About Us

Taxes.wiki is an independent resource for individual tax filers trying to choose the right tax preparation software. The site exists because the existing options for this kind of guidance fall into two camps: marketing pages written by the software companies themselves, and surface-level “best of” lists that get updated once a year and rarely reflect actual hands-on testing.

We do something different. Every review on this site is based on running real filing scenarios through the software, start to finish, and reporting what we find.

What we cover, and what we don’t

Our focus is on tax preparation software for individual filers in the United States. That includes W-2 employees, freelancers and independent contractors, retirees, investors with brokerage activity, and homeowners with itemized deductions.

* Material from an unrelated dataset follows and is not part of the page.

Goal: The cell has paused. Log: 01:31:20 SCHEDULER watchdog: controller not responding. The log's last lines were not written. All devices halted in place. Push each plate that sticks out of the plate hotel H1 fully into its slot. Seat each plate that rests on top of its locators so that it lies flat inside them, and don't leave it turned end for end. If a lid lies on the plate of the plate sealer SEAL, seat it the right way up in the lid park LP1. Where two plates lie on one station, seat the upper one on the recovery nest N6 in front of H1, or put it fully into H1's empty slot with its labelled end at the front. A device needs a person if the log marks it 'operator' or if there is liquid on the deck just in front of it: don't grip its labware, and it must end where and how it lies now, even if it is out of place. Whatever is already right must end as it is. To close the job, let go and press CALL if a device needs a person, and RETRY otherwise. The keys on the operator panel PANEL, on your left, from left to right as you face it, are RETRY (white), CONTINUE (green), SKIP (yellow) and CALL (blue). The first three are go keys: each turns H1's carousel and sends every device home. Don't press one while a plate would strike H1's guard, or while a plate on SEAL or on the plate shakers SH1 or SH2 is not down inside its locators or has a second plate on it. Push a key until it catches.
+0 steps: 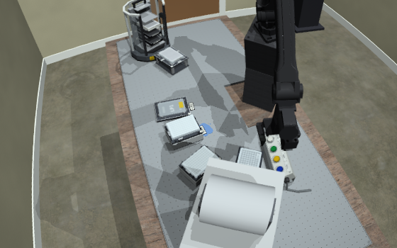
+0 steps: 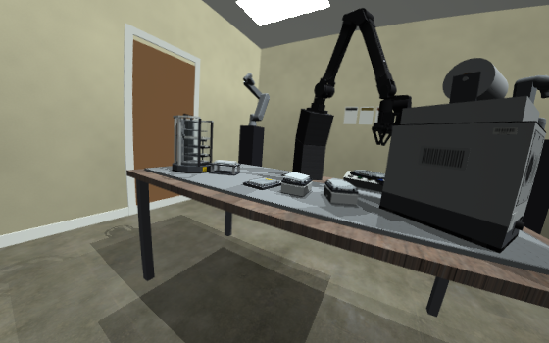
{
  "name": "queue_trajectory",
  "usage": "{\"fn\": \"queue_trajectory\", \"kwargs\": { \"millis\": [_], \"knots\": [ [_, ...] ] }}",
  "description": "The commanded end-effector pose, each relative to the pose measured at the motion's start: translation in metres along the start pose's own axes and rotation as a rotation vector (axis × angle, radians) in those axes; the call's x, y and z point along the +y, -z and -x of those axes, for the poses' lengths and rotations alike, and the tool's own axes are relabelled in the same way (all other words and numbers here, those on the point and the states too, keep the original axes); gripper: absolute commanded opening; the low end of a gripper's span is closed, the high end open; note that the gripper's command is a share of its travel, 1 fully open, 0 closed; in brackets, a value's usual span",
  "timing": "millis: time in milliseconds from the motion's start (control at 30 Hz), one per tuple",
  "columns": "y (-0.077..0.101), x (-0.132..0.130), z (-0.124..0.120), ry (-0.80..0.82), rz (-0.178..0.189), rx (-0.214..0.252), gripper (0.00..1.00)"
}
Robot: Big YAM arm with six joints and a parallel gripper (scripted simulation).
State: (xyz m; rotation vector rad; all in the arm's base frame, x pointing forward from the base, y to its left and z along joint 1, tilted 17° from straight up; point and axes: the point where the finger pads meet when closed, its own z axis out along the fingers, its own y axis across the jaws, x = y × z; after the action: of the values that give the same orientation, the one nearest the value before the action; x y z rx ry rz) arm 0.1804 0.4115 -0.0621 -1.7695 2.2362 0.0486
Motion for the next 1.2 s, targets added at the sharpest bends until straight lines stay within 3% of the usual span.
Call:
{"fn": "queue_trajectory", "kwargs": {
  "millis": [0,500,567,1167],
  "knots": [
    [-0.003,0.009,0.010,-0.023,-0.003,-0.005,1.00],
    [-0.003,0.052,0.018,-0.022,-0.002,0.002,1.00],
    [-0.003,0.058,0.019,0.047,-0.001,0.001,1.00],
    [-0.004,0.050,0.020,0.402,-0.003,0.002,1.00]
  ]
}}
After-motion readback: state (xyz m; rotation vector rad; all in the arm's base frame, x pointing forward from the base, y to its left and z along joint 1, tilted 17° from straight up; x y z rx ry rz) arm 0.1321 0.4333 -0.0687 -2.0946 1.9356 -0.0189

We don’t cover small business or partnership returns, cryptocurrency-heavy filings, or expatriate taxes. Each of those areas has its own complexity and deserves dedicated coverage rather than a paragraph tacked onto a general review. We’d rather be useful in a defined area than thin across many.

How we test

Tax software reviews on taxes.wiki are built around a fixed set of filer scenarios. We use the same scenarios across every product we review, which is what makes head-to-head comparisons meaningful. Our current test scenarios are:

A single W-2 filer with one income source and the standard deduction.

A married couple filing jointly with two W-2 incomes, two dependents, and a mortgage.

A self-employed freelancer with multiple 1099-NEC forms, business expenses, and a home office deduction.

An investor with W-2 income plus a brokerage account generating dividends, interest, and capital gains, including some wash sales.

A retiree with Social Security benefits, a pension, IRA distributions, and itemized medical expenses.

For each scenario, we file (or fully prepare without submitting) the same return through each software package and evaluate the experience against the same criteria.

What we evaluate

Accuracy. Does the software reach the correct result, and does it surface the right questions to get there? Software that misses a deduction or miscategorizes income fails on the most basic level.

Handling of edge cases. Most software handles a simple W-2 return well. The differences show up when something unusual appears, like a 1099-K from a payment processor, a backdoor Roth conversion, or sale of a home with partial exclusion.

Interview quality. Does the guided interview ask clear questions in plain language, or does it dump IRS terminology on the user without context?

Pricing transparency. Does the advertised price match what you actually pay at checkout, or does the software upsell aggressively as you progress through the return?

Import and integration. Can you import W-2s, 1099s, and prior-year returns reliably, or does importing introduce errors you have to catch manually?

Audit and accuracy guarantees. What does the company actually promise, and what are the conditions and exclusions?

Editorial independence

Reviews are written based on testing results, not commercial relationships. We do not accept payment, free upgraded subscriptions, or promotional consideration in exchange for favorable coverage. When we find a product is the wrong choice for a particular filer situation, we say so plainly, including for products we may otherwise rate well overall.

If we begin participating in affiliate programs in the future, we will disclose that clearly on the site and on every page where affiliate links appear, in line with FTC guidelines.

Corrections

Tax law and tax software both change. If you find an error in our coverage, or if a product has changed in ways our review doesn’t reflect, we want to know. Corrections and material updates are noted at the bottom of the affected article with the date of the change.